Dorea jaugea son professeur un instant puis se tourna vers la porte sans un mot.
Le lendemain soir, Malefoy et elle marchaient côtes à côtes en direction de la salle des trophées, Rogue les devançant de quelques pas.
La journée avait été aussi harassante que la veille. Les chuchotements à son encontre et les questions indiscrètes de certains élèves était intenable. De plus, elle n'avait aperçu son frère qu'une heure durant, au cours de métamorphose.
Elle avait été ignorée de tous les Serpentards depuis la veille, depuis que Malefoy et elle s'était battu à vrai dire. En vérité, cela l'arrangeait bien. Théodore Nott ou même Daphné Greengrass avaient tentés une approche mais la jeune fille s'était braquée.
C'est donc le cœur meurtri par ces deux dernières journées difficiles que Dorea pénétra dans la salle des trophées derrière la Grande Salle. Une porte derrière la table des professeurs et un escalier de pierre les menaient sous terre.
L'or, le bronze ou l'argent illuminaient la pièce. Des vitrines, où trophées, médailles, insignes, étaient disposés partout dans la salle. Argus Rusard, le concierge de l'école les attendait au milieu de l'endroit, un rictus mauvais se dessinant sur son visage.
- Ah, Mr Rusard, dit le professeur Rogue dans un demi murmure, je vous amène deux élèves qui aiment particulièrement la bagarre. Je vous serai gré de leur faire comprendre les civilités en société, plus particulièrement dans cette école.
- Ne vous faites aucun souci professeur, je m'en charge, fit Rusard d'un ton perfide.
Miss Teigne, qui était à ses pieds, miaula comme pour appuyer les promesses de son maitre.
Rogue, lui, s'en alla sans un regard pour les deux Serpentards. Dorea se demanda ce qui pouvait bien leur arriver de pire durant une retenue avec Rusard.
- Vous allez nettoyer les trophées, les coupes, les plaques et toutes les médailles qui se trouvent dans cette pièce, expliqua le concierge en montrant les vitrines.
- C'est tout ? demanda le jeune Malefoy.
Il sortit sa baguette et entreprit de se diriger vers une vitrine.
- Ne soyez pas stupide Mr Malefoy, vous allez faire ça sans magie, avec de l'huile de coude, dit Rusard montrant du doigt une petite table où un récipient était posé, avec deux chiffons blancs sur le côté.
Depuis plus de trente minutes déjà, les deux camarades astiquaient l'argenterie de la salle sans l'échange du moindre mot. Tous deux s'ignoraient royalement.
- Tu n'as pas fait ces plaques Potter ? dit Malefoy, rompant le silence conflictuel.
- Non, j'ai pensé que ça te ferait plaisir de le faire, répliqua Dorea d'un ton perfide.
Drago se retourna vers les deux attributs et vit les noms de ses deux pires ennemis à Poudlard.
« Harry Potter, pour service rendu à l'école »
« Ronald Wealsey, pour service rendu à l'école »

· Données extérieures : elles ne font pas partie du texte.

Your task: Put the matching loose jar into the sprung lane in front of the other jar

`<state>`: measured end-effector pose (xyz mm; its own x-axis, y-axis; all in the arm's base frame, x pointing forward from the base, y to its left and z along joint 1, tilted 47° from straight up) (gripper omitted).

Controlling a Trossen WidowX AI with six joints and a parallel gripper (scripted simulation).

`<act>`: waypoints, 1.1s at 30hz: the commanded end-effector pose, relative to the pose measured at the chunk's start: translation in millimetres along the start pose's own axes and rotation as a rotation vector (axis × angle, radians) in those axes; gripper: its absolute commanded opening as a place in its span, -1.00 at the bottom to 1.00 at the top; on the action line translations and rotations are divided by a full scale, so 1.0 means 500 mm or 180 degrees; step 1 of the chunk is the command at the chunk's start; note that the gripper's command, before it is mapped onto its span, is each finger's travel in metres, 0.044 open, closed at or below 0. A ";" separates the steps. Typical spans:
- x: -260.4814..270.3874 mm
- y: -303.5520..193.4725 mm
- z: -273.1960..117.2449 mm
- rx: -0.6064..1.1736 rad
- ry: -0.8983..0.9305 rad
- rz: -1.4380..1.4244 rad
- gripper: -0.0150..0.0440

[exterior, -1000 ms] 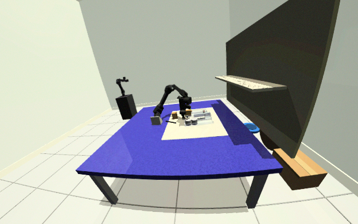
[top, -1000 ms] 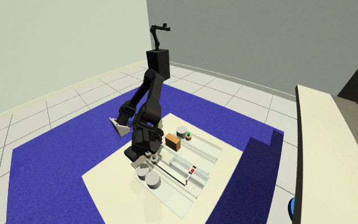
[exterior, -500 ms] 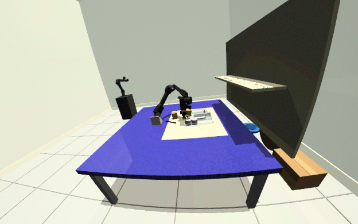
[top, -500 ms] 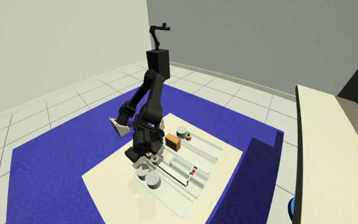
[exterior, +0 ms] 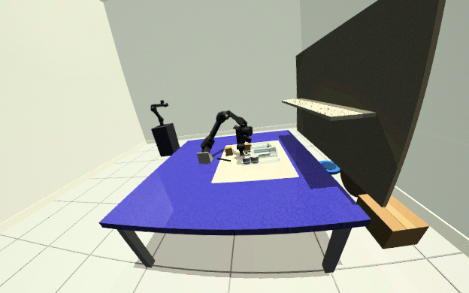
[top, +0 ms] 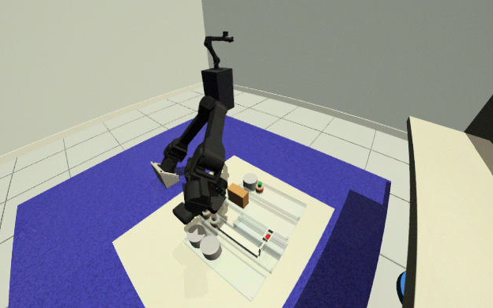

Le jeune homme, même pour lui, trouvait ça vicieux venant de la jeune fille. Il se retourna vivement vers elle, le visage déformé par la colère.
- Espèce de …
- Attention Malefoy, tu ne voudrais pas écoper d'une autre retenue cette semaine. Ce n'est pas digne d'un préfet, se moqua Dorea.
- Tu ne perds rien pour attendre Potter, je me vengerai !
Puis le silence revint entre les deux élèves.
Dorea se délecta intérieurement : Potter 1 – 0 Malefoy. Elle se promit de raconter cette anecdote à Harry et Ron.
Elle se dirigea vers une étagère où un grand insigne en argent régnait au cœur d'une multitude de médaillons, disposés sur du velours rouge. Elle vit le nom de Potter gravé, ce qui l'intrigua. Plus elle s'approchait, plus elle discernait le nom de son père : James Potter.
- Papa, murmura la jeune fille.
Drago dévia son attention vers sa camarade et la vit, dos à lui, les épaules voutées, la tête baissée et la mine penaude effleurer du doigt un emblème argenté. Drago s'approcha doucement et distingua l'inscription de James Potter.
Drago observa un long moment la jeune fille, fragile et sans défense. Elle était radicalement différente de l'adolescente forte et insoumise. Ce qui au fond de lui, le stimulait au plus haut point. C'était comme un nouveau souffle.
Cependant un sentiment nouveau le submergea comme un raz de marée. De la tristesse ? De la compassion ? Il ne sut dire et préféra ne pas porter plus d'attention à ses émotions.